Lenox Hill Hospital / Northwell Health, New York, NY, USA.

OBJECTIVE: Patients who undergo repair of an acute type A dissection are still at risk for significant morbidity. Not only do patients sometimes require intervention on the downstream dissected aorta, they may also accrue complications related to the proximal repair itself. We present an unusual complication of chronic type A dissection in a patient who had already undergone prior repair. METHODS: Our technique for addressing a chronic type A dissection is demonstrated in a 73 year-old female who presents with a 9cm dissected ascending aortic aneurysm with contained rupture, severe aortic insufficiency, and an aorta to right atrial communication, 12 years after prior repair of an acute dissection.

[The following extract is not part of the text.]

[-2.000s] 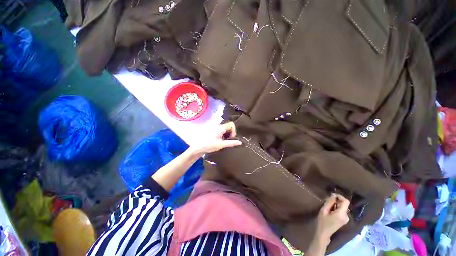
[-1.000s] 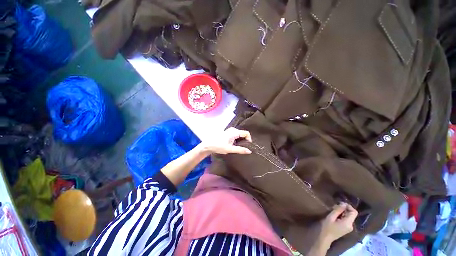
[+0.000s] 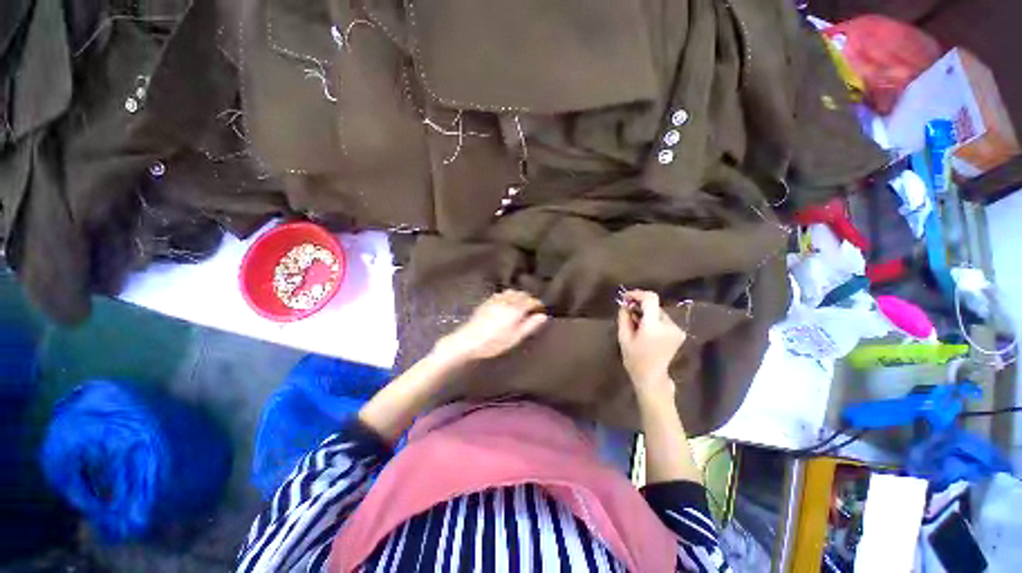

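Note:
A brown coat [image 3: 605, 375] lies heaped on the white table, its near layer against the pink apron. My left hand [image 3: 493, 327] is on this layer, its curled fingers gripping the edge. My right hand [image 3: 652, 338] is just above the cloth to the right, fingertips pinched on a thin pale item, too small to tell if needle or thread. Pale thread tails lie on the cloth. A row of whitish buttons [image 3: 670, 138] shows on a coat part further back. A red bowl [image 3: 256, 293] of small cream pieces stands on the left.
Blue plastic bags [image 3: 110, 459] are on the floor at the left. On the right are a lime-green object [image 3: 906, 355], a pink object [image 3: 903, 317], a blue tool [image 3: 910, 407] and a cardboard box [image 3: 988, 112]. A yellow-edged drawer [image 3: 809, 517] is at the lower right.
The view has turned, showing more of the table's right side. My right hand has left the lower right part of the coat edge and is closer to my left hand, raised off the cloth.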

RESULTS: As illustrated in the video presentation, a small patch of prosthetic material was utilized to repair the patient's original acute aortic dissection. The aneurysm was opened, the true lumen was identified, and a new graft was sewn to the proximal arch. A fistula to the right atrium was repaired primarily. A new aortic root was constructed using a bioprosthetic valve-conduit composite graft. Vein grafts were used to perfuse each of the two main coronary arteries, rather than risk undue tension on friable tissue that may result from utilizing a typical button technique. CONCLUSIONS: Chronic type A dissection can be challenging enough to repair in and of itself, let alone in a patient with prior focal patch repair of a dissected aorta. An aorta to right atrial fistula is merely another unusual complication of chronic type A dissection.